Step 2: Preparing for Series Expansion
Before we can expand the function into a series, we need to rewrite it in a form amenable to series expansion. Specifically, we aim to rewrite it in the form \( \frac{1}{1 – r} \).
Step 2.1: Isolating the Constant Term
First, we isolate the constant term ‘5’ in the denominator:
\[ \frac{1}{5+x} = \frac{1}{5} \times \frac{1}{1 + \frac{x}{5}} \]
Step 2.2: Identifying the Common Ratio \( r \)
Here, we identify \( r \) as \( -\frac{x}{5} \). This allows us to rewrite the function as:
\[ \frac{1}{1 + \frac{x}{5}} = \frac{1}{1 – (-\frac{x}{5})} \]
Step 3: Applying the Geometric Series Formula
Now that we have identified \( r \), we can use the geometric series formula \( 1 + r + r^2 + r^3 + \ldots \) to expand the function.
Step 3.1: Initial Expansion
We initially expand the function using the geometric series formula:
\[ \frac{1}{5} \times (1 – \frac{x}{5} + \left(\frac{x}{5}\right)^2 – \left(\frac{x}{5}\right)^3 + \ldots) \]
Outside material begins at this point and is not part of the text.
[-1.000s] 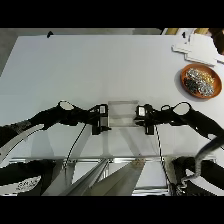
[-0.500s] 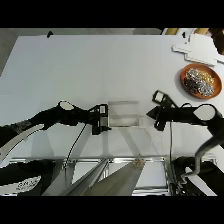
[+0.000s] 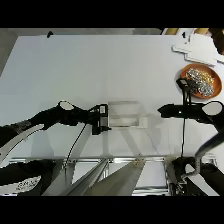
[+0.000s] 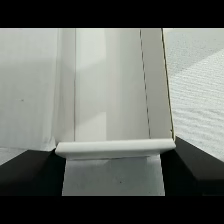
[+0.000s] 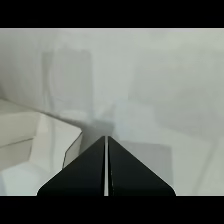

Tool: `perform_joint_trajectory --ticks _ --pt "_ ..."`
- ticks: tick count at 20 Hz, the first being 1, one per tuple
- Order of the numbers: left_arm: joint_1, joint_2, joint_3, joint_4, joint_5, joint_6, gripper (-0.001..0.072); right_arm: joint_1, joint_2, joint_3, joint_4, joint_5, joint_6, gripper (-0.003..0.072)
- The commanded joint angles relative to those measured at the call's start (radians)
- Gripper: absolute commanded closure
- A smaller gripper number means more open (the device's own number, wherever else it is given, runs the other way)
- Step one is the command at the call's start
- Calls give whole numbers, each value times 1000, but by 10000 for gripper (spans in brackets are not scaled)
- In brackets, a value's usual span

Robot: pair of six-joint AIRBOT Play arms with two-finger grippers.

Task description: Fold the box and place the chain.

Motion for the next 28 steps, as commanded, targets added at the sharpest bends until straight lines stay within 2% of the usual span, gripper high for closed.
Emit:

Step 4: Simplifying the Series
Each term in the series is simplified to make it easier to read and apply:
\[ \frac{1}{5} – \frac{x}{25} + \frac{x^2}{125} – \frac{x^3}{625} + \ldots \]
Step 5: Final Result
After all the steps, we arrive at the series representation for \( \frac{1}{5+x} \), which is \( \frac{1}{5} – \frac{x}{25} + \frac{x^2}{125} – \frac{x^3}{625} + \ldots \). This series is valid for \( |x| < 5 \).